= Murder of Richard Reihl =

1988 murder of a gay man in Connecticut, United States

On May 15, 1988, Wethersfield, Connecticut resident Richard Reihl, a gay man, was murdered by two teenagers. Reihl's murder has been cited as a watershed moment for the LGBT community in Connecticut since his killing led to the passing of hate-crime legislation in the state.

== Background ==
Richard Reihl was 33 years old and lived in Wethersfield, Connecticut. He had attended Boston University, where he earned a degree in computers. At the time of his death, he was studying for a master's degree in Business Administration at the University of Hartford.
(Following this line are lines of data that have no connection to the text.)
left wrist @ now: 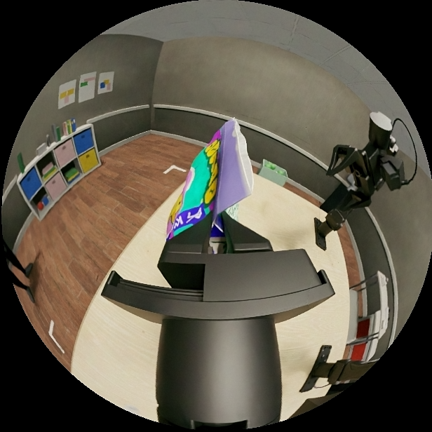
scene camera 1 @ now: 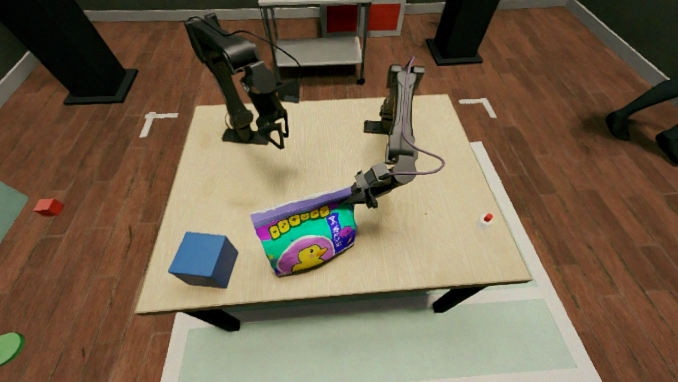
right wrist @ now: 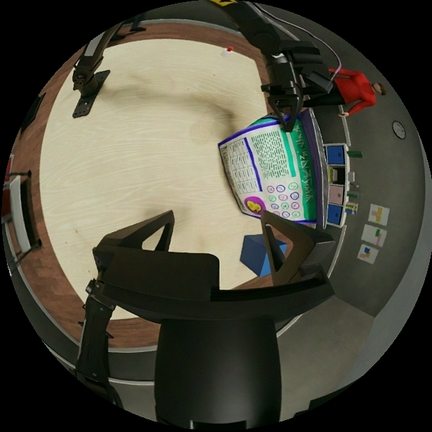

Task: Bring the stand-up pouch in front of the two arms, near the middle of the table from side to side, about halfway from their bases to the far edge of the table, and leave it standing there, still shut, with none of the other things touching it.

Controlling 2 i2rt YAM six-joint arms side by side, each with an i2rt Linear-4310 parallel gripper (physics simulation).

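Observation:
The stand-up pouch (scene camera 1: 300, 240) (left wrist: 196, 187) (right wrist: 277, 165), purple along its top with a yellow duck on its front, stands on the table (scene camera 1: 425, 265), left of the middle and toward the picture's front edge. Its top looks shut. My left gripper (scene camera 1: 351, 198) (left wrist: 217, 214) (right wrist: 289, 131) is shut on the pouch's upper side edge, at the pouch's right in scene camera 1; the pinched film is partly hidden by the fingers. My right gripper (scene camera 1: 285, 141) (right wrist: 217, 214) is open and empty, above the back left of the table, apart from the pouch.
A blue box (scene camera 1: 200, 256) (right wrist: 256, 254) sits left of the pouch at the front left, with a gap between them. A small white thing with a red top (scene camera 1: 486, 220) (right wrist: 228, 50) is near the right edge. A wheeled cart (scene camera 1: 320, 52) stands behind the table.

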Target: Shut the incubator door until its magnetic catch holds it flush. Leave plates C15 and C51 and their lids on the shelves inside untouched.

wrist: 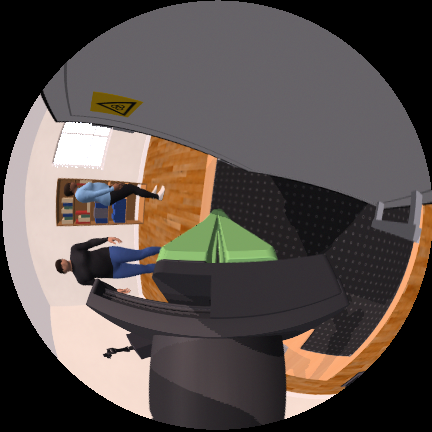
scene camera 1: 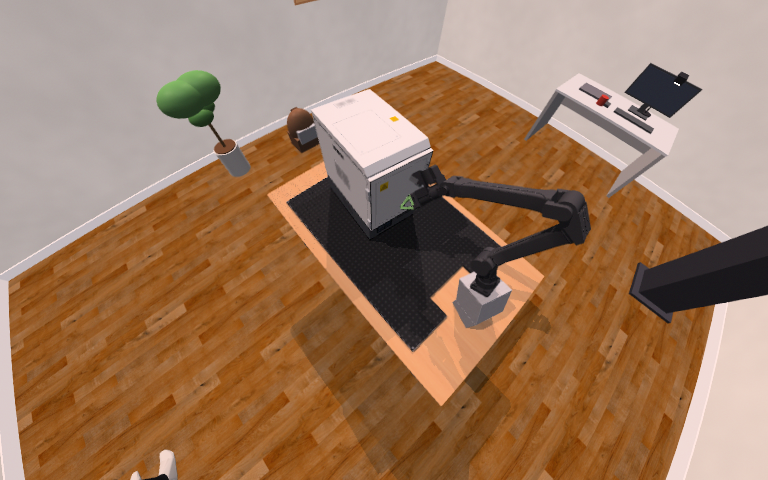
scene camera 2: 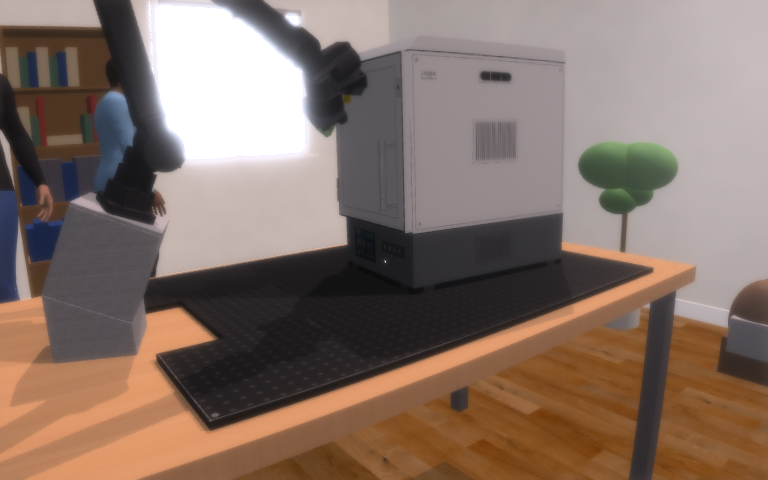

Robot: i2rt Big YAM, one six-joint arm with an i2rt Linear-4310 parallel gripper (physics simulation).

He worked as an insurance analyst for Aetna, and also taught Economics at Hartford's Fox Middle School. His friends and family recalled him as a positive role model who was interested in photography.

The day before Reihl's murder, 16-year-old Marcos Perez and 17-year-old Sean Burke robbed a gay man in West Hartford with the help of two other accomplices. Burke had already been implicated in four other crimes, and was involved with a group that planned to assault gay men.

== Murder ==
When leaving Chez Est, a gay bar in Hartford, Reihl met Marcos Perez and Sean Burke, in the bar's parking lot. He invited the two to his home in Wethersfield and the boys accepted. At Reihl's home, the boys assaulted him, with Burke trying to hit Reihl with a fireplace log. Reihl tried to escape and gave the boys money to save himself. The two boys proceeded to duct-tape his mouth and hands and continued to beat him. They left briefly and returned to make sure Reihl was dead.
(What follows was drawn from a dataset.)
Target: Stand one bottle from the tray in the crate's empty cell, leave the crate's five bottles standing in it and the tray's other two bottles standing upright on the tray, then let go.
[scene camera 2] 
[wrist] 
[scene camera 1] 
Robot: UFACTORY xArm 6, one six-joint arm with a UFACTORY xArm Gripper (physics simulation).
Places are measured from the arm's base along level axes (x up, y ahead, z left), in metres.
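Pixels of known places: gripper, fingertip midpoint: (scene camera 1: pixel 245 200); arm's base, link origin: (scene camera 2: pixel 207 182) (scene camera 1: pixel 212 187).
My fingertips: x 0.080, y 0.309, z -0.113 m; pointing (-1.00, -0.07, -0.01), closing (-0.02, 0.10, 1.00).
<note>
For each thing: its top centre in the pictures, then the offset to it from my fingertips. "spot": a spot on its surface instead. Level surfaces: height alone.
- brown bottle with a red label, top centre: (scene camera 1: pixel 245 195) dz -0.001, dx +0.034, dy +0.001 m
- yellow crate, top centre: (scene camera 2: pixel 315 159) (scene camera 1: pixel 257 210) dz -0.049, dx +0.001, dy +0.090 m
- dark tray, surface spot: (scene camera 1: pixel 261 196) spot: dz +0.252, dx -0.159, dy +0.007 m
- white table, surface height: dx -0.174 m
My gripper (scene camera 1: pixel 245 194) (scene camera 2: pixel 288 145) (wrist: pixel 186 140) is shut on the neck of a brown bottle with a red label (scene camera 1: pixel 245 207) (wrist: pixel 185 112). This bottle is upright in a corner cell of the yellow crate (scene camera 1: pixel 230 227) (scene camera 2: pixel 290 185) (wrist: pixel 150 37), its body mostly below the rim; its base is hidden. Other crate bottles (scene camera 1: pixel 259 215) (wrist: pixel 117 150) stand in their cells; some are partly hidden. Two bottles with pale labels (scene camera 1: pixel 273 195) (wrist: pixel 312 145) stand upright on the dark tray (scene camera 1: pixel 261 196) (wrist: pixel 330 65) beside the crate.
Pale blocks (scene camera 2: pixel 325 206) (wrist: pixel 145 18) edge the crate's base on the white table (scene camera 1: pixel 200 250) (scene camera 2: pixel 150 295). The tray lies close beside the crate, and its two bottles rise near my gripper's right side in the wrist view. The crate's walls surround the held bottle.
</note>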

Reihl's body was later discovered by two newspaper carriers.

== Aftermath ==
On June 3, 1988, Marcos Perez confessed that he and Burke had murdered Reihl. The two turned themselves in, and both Perez and Burke pled guilty, with Burke pleading under the Alford doctrine.

During the trial, Burke's defense lawyer attempted to lessen his sentence to 25 years by citing Burke's incarcerated father and "homophobia amongst most young people" as contributing factors to the murder. The court rejected these arguments. Superior Court Judge Raymond R. Norko, when imposing the sentence, told Burke that he was "a person who has destroyed a wonderful life, a person, Sean, I wish you would have become, who you could have looked up to".

In late 1989, both Perez and Burke were convicted and sentenced to 35-40 years of prison time. In 2006, Supreme Court judge Raymond Norko reduced Burke's 40-year sentence by 5 years, on account of "good behaviour," thus making him eligible for release in 2017. Perez died in 2015, from a drug overdose.

== Legacy ==
Reihl's murder incited Connecticut's LGBT community to activism. Within three weeks of Reihl's death, the Connecticut Lesbian and Gay Anti-Violence Project was formed. LGBT community members sat in on the court hearings in the case, to be able to challenge any homophobia that might have arisen during the proceedings. Community members pushed for the state to pass hate crime legislation that would include sexual orientation as a protected class. The Anti-Violence Project documented more than 250 incidents of anti-gay violence as evidence for the need for protective legislation.

in 1990, Connecticut passed a hate crime law that included sexual orientation in its list of protected classes. The following year, the state's General Assembly passed a bill that prohibited discrimination based on sexual orientation in credit rating, education, employment, and housing.

In 2019, Connecticut passed a bill banning the gay panic defense.